2. Write to `deploy-k3s/secrets/email_host_password.txt`.
3. `02-setup-secrets.sh`, `rollout restart deploy/api deploy/worker`.
4. Delete the old Fastmail app password.
### `FCM_SERVER_KEY`
1. Rotate the key in the Firebase console.
2. Write to `deploy-k3s/secrets/fcm_server_key.txt`.
3. `02-setup-secrets.sh`, `rollout restart deploy/api deploy/worker`.
### `REDIS_PASSWORD`
Source is `config.yaml` key `redis.password` (hex only — it is embedded in
the `REDIS_URL`, so non-hex characters would break URL parsing).
1. Generate: `openssl rand -hex 32`.
2. Set `redis.password` in `config.yaml`.
3. `02-setup-secrets.sh`.
4. Restart **redis as well as** api/worker so the new `--requirepass` and
the new `REDIS_URL` land together:
`kubectl -n honeydue rollout restart deploy/redis deploy/api deploy/worker`.
Expect a few seconds where api/worker reconnect.
### `apns_auth_key.p8`
1. Revoke the key in the Apple Developer console, generate a new `.p8`.
2. Replace `deploy-k3s/secrets/apns_auth_key.p8`.
3. `02-setup-secrets.sh`, `rollout restart deploy/api deploy/worker`.
4. If the Key ID changed, update `push.apns_key_id` in `config.yaml` too.
### `cloudflare-origin-cert`
1. Generate a new Origin CA certificate in the Cloudflare dashboard.
2. Replace `deploy-k3s/secrets/cloudflare-origin.crt` and `.key`.

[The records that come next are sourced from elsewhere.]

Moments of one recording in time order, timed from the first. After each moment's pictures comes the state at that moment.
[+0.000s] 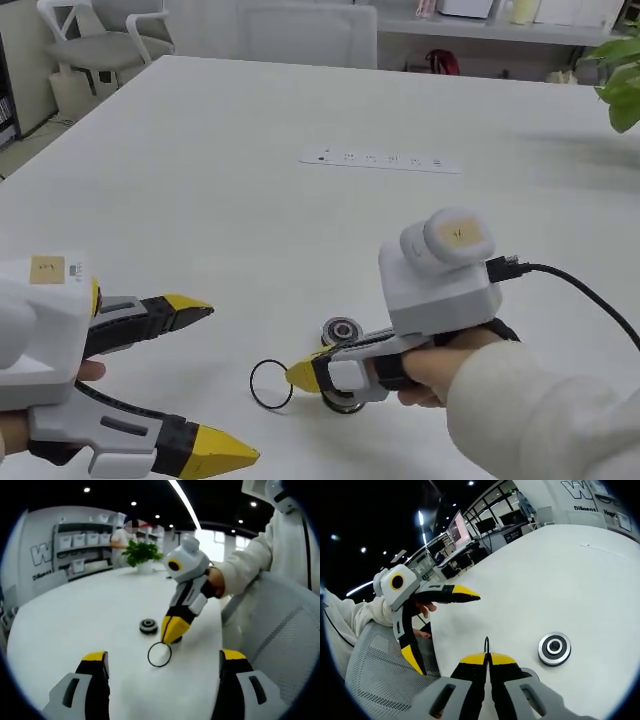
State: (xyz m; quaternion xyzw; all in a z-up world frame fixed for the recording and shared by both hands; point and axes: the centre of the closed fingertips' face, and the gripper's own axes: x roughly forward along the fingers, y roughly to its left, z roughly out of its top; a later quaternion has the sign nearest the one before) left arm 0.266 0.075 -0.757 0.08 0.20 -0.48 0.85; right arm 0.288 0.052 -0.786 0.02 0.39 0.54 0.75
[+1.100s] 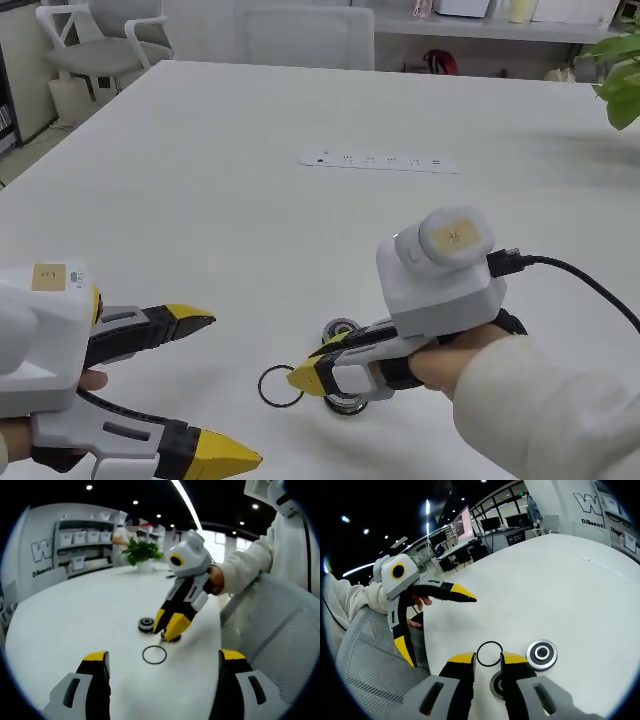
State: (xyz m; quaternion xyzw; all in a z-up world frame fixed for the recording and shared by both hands) left arm 0.264 0.075 -0.759 0.07 0.21 -0.48 0.85; right arm 0.297 0.042 -0.784 -0.05 0.36 0.54 0.76
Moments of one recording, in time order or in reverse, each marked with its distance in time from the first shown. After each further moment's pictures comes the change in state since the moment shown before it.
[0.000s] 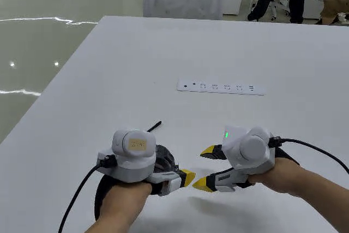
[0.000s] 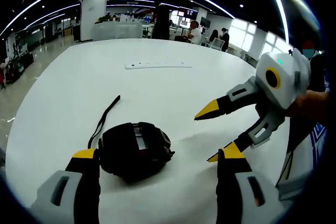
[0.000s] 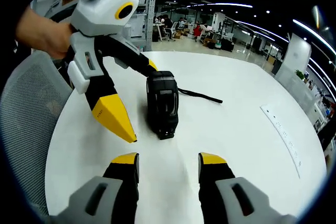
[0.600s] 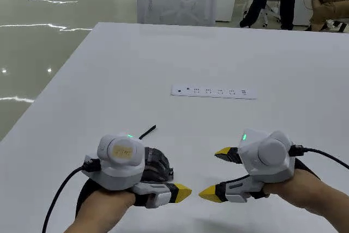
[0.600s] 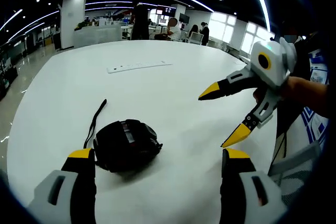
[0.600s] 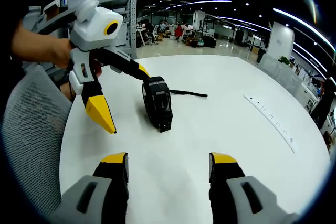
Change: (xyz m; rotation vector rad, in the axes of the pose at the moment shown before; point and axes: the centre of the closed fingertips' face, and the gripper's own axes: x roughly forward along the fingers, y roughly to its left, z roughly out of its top) left arm -0.018 -0.014 -0.005 0.123 0.004 -0.134; right arm -0.043 0.006 -0.005 0.127 -0.017 -0.091
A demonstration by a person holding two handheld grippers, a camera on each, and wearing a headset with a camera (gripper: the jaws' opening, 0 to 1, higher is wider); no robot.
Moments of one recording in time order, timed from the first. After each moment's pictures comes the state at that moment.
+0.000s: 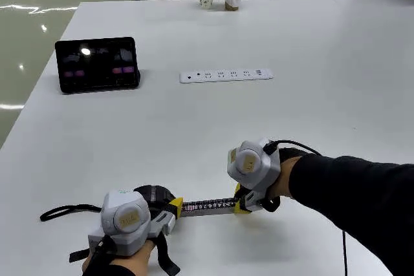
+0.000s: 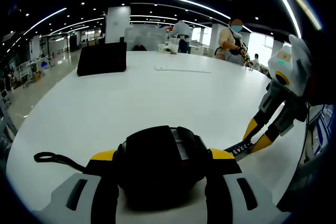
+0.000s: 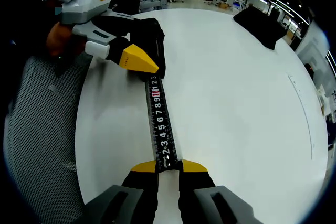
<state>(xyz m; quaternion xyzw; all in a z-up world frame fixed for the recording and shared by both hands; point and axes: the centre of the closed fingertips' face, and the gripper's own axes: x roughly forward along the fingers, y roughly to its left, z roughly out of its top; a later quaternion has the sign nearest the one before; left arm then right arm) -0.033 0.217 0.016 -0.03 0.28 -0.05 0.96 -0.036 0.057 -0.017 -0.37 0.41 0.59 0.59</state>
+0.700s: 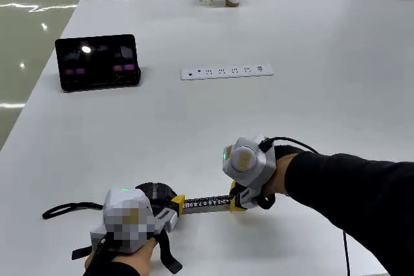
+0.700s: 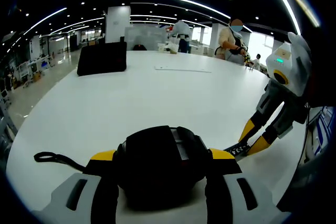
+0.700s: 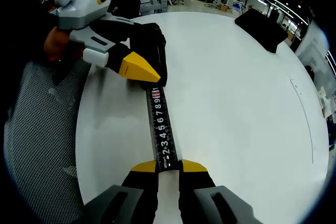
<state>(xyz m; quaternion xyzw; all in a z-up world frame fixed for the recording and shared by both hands) -0.032 0.217 0.016 -0.03 0.28 -0.04 0.96 -0.038 0.070 -0.017 -0.37 0.40 0.60 0.59</state>
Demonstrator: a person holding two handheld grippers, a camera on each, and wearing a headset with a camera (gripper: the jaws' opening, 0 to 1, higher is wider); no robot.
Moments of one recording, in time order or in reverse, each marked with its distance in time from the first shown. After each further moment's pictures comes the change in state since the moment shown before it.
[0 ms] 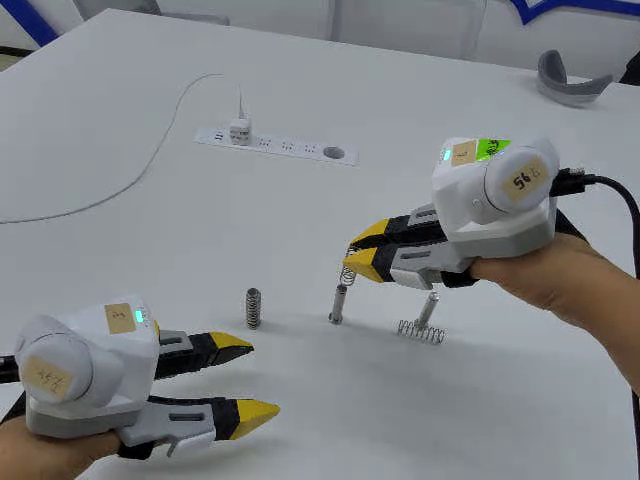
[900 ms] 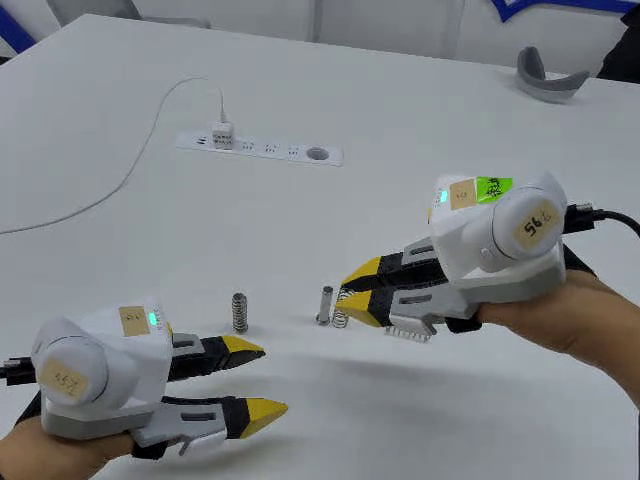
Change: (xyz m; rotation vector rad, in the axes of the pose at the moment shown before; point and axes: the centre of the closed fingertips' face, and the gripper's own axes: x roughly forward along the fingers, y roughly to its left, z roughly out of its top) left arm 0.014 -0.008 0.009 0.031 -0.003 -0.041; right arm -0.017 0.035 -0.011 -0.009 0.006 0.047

3. `02-setup-secrets.sh`. Traefik picks up the new TLS secret; no app
restart needed. Verify the served cert with `openssl s_client`.
### `ghcr-credentials` (Gitea registry)
1. Generate a new PAT in Gitea (scope: `read:packages`).

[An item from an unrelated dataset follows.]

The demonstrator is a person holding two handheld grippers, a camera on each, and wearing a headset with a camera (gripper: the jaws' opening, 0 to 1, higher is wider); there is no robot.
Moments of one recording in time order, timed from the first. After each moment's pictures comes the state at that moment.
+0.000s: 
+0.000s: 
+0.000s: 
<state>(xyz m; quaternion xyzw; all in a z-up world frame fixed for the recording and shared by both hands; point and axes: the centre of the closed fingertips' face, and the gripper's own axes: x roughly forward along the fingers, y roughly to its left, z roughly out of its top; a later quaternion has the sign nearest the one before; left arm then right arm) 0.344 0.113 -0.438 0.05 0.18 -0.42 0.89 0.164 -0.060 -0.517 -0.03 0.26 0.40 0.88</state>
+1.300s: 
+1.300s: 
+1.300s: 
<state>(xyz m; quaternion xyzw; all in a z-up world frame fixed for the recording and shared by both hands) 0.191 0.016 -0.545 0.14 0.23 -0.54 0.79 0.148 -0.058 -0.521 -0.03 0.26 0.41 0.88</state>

2. Update the `registry.token` value in `config.yaml`.
3. `02-setup-secrets.sh`. No restart needed unless a pull is pending.

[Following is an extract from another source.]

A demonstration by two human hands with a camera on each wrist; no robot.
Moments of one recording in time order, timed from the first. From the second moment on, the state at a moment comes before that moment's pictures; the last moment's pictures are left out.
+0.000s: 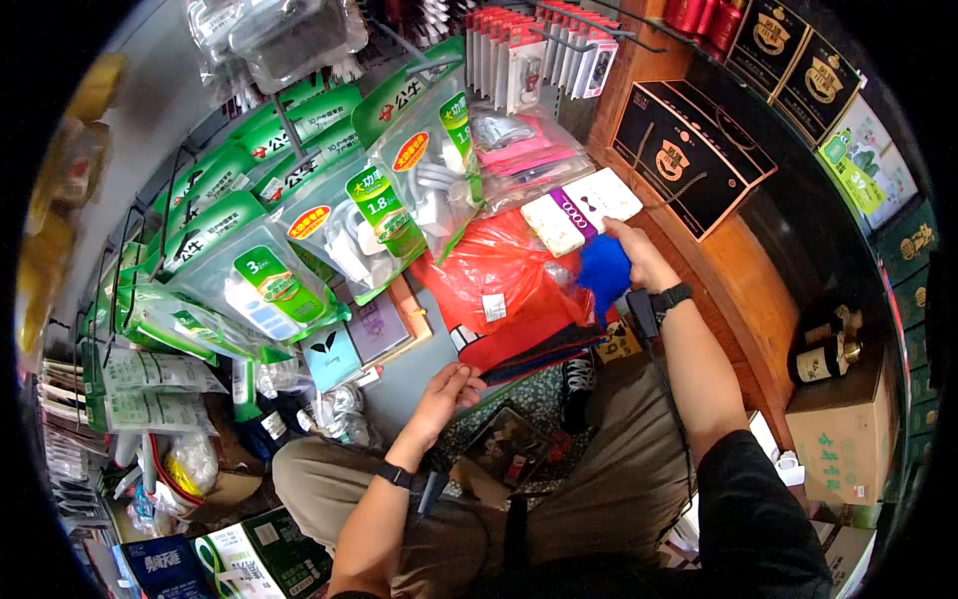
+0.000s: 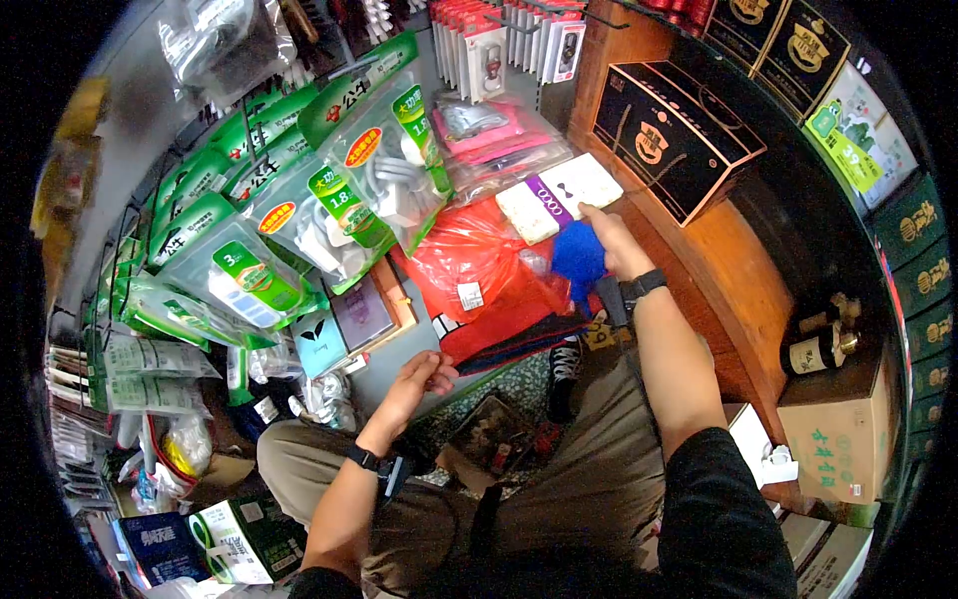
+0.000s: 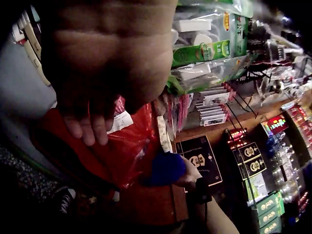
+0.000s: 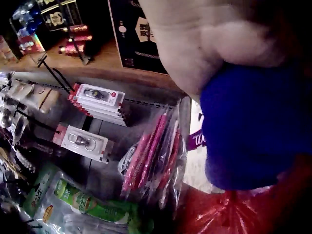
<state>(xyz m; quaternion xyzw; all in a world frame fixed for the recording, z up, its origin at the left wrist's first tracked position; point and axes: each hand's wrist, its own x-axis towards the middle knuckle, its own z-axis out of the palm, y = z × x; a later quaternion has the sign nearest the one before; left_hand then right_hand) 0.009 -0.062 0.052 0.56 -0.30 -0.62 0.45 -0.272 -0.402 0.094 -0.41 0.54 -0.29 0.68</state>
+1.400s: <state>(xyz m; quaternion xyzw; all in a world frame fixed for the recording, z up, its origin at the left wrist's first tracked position) 0.180 -0.078 -0.177 0.61 0.13 -0.48 0.62 -0.268 -0.126 0.341 -0.79 0.27 -0.28 0.47</state>
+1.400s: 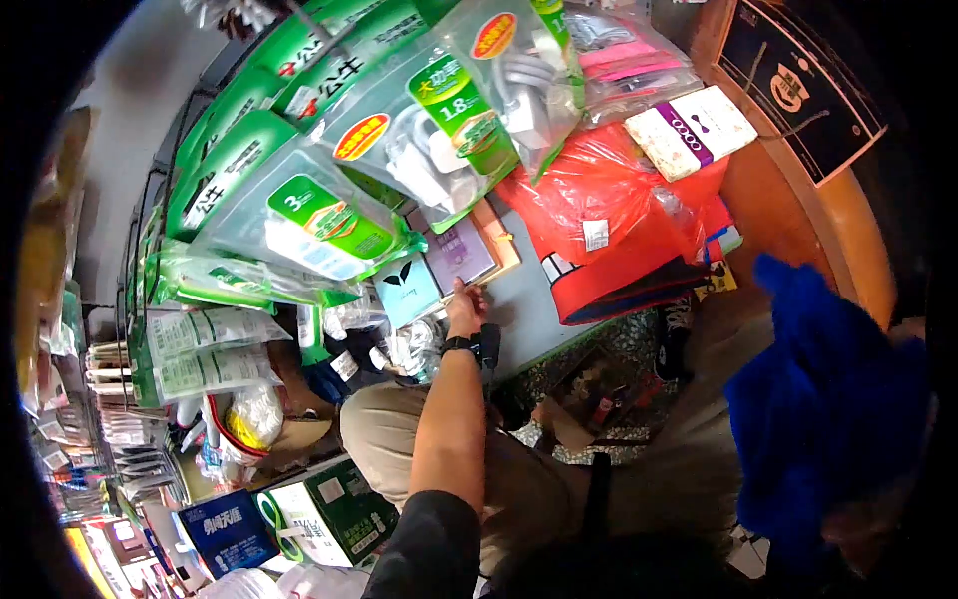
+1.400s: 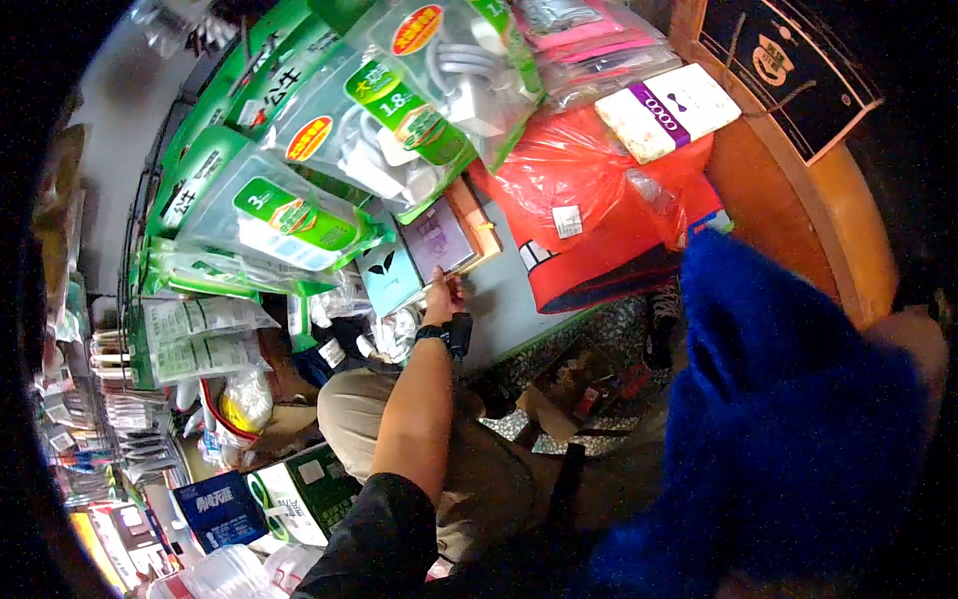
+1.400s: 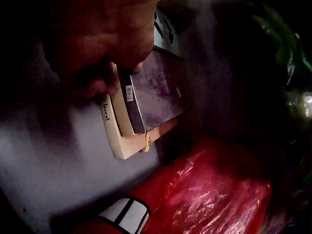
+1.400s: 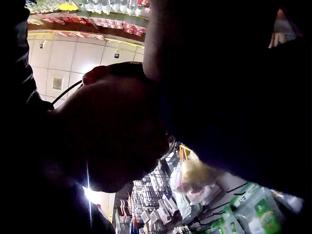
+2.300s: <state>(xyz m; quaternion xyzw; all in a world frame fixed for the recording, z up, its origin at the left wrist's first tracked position) 0.139 -0.063 -0.089 0.47 0.01 -0.45 0.76 -0.221 -0.084 0.368 -0.99 -0.08 0.06 0.08</state>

4. Revoke the old PAT in Gitea.
### `admin-basic-auth`
Source is `config.yaml` keys `admin.basic_auth_user` / `basic_auth_password`.
1. Set a new password (e.g. `openssl rand -hex 24`).
2. `02-setup-secrets.sh` regenerates the bcrypt htpasswd secret.
3. No app restart needed — Traefik reloads the `admin-auth` middleware.
4. Distribute the new credential to whoever uses the admin panel.
---
## After any rotation
- Run `./deploy-k3s/scripts/04-verify.sh` and confirm no `✗` lines.
- Annotate the rotated secret (see "Record keeping" above).
- If the rotation was due to a compromise, also follow the relevant
playbook in `deploy-k3s/SECURITY.md` → Appendix (Incident response).